▶ _WHAT IS REQUIRED_
Each line that contains "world" needs to be copied from the listing.

- Opening Delimiter -

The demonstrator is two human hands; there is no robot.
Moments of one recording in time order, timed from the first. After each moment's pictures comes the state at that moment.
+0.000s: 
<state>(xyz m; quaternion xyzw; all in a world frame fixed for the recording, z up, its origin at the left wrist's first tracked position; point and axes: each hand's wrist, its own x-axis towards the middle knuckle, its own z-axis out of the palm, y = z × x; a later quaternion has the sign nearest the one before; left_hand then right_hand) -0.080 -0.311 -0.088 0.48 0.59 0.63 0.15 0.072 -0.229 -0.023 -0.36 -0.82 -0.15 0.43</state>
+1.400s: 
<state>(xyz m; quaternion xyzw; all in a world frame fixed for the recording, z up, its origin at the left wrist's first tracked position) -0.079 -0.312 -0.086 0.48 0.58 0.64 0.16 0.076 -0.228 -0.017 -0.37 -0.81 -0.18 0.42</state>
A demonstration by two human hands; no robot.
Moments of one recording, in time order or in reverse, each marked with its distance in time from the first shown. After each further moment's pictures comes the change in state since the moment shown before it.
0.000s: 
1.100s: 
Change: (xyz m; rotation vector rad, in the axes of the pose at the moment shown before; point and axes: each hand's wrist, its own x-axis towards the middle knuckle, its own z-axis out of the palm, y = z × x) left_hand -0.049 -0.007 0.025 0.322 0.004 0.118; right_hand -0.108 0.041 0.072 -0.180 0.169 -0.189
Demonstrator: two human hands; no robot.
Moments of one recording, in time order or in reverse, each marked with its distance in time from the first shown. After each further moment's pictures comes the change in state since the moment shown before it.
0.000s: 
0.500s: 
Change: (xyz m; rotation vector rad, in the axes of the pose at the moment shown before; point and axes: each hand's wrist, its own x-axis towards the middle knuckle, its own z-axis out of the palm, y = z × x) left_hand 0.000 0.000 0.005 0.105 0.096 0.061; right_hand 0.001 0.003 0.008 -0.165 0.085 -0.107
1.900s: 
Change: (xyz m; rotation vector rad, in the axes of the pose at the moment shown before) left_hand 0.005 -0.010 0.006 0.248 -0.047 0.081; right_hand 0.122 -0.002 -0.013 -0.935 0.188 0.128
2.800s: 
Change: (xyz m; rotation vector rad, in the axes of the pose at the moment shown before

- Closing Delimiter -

▶ _TASK SOLUTION_
<state>(xyz m; quaternion xyzw; all in a world frame fixed for the recording, z up, its origin at the left wrist's first tracked position; point and axes: each hand's wrist, its own x-axis towards the middle knuckle, its own z-axis out of the palm, y = z × x; a later quaternion has the sign nearest the one before; left_hand then right_hand) -0.080 -0.311 -0.088 0.48 0.59 0.63 0.15 0.072 -0.229 -0.023 -0.36 -0.82 -0.15 0.43</state>
<state>(xyz m; quaternion xyzw; all in a world frame fixed for the recording, z up, its origin at the left wrist's first tracked position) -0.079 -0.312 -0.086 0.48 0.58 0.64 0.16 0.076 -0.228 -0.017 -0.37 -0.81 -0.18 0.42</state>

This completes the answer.